(What the task requires): Pictures stay out of the copy. Retype exactly, and only, the lines from the one containing "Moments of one" through the end of the listing below.

(Dataset section):
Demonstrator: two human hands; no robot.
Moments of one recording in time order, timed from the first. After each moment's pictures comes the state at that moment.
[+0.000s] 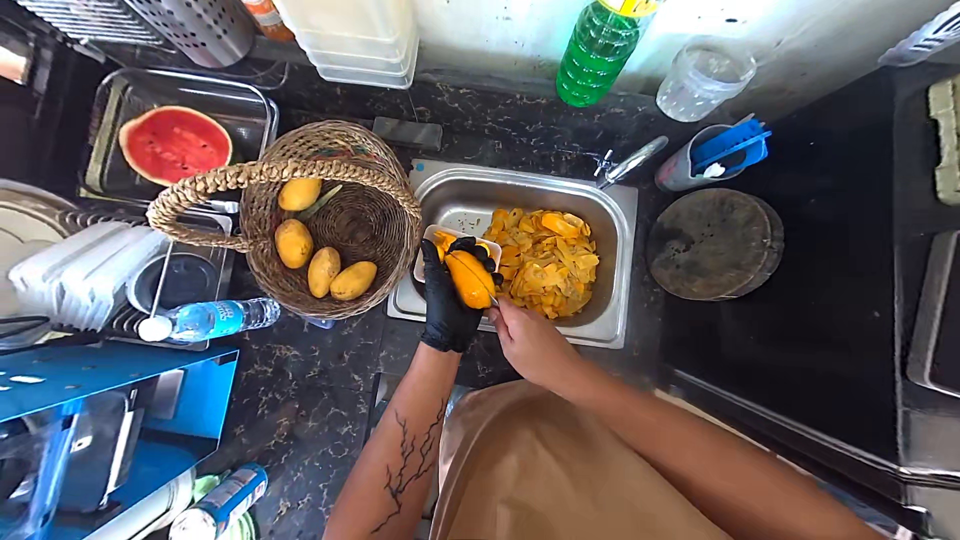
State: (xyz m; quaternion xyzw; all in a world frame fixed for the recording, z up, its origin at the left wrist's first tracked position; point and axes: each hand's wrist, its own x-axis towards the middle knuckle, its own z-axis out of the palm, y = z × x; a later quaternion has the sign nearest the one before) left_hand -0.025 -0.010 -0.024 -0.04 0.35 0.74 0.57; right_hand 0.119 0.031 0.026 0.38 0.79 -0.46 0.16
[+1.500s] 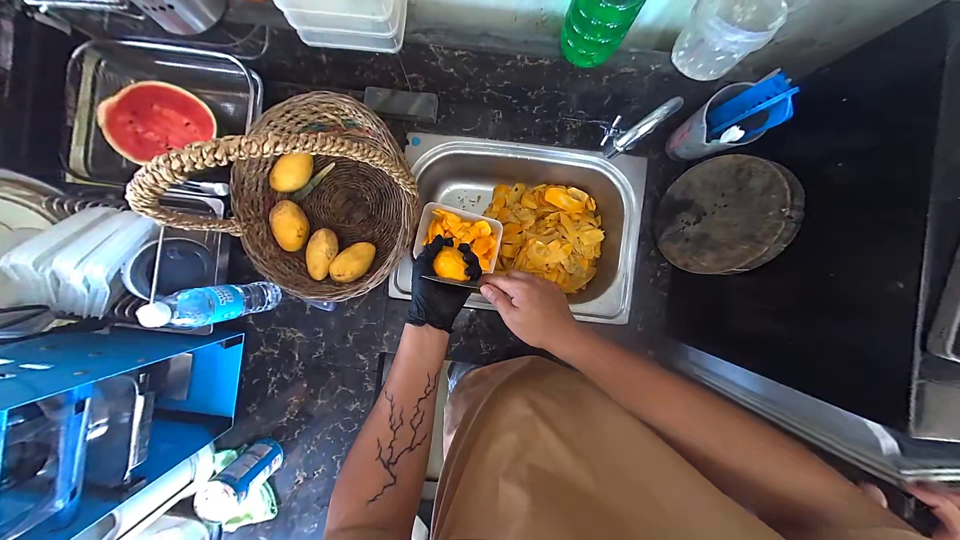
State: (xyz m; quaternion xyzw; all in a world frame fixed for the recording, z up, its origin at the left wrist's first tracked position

(Solution for this problem):
Moments of one recording in time order, timed from the first. After each moment's pictures comes the state at that moment.
[+0.000s] 
State: (xyz m; quaternion xyzw; all in a world frame fixed for the recording, z up, its origin at the left wrist's first tracked position; point and axes: each hand's wrist, its own x-axis towards the middle knuckle, its own z-axis out of the palm, y = z × x; a later quaternion has the sign nearest the one before) left_hand -0.025 -0.010 -0.024 -0.04 0.35 0.74 0.57; right_hand 0.119 0.031 0.026 0.38 0.79 -0.46 0.16
[+1.500s] 
State: (xyz m; quaternion xyzw; all in a world frame fixed for the recording, z up, its origin at the left wrist's first tracked position

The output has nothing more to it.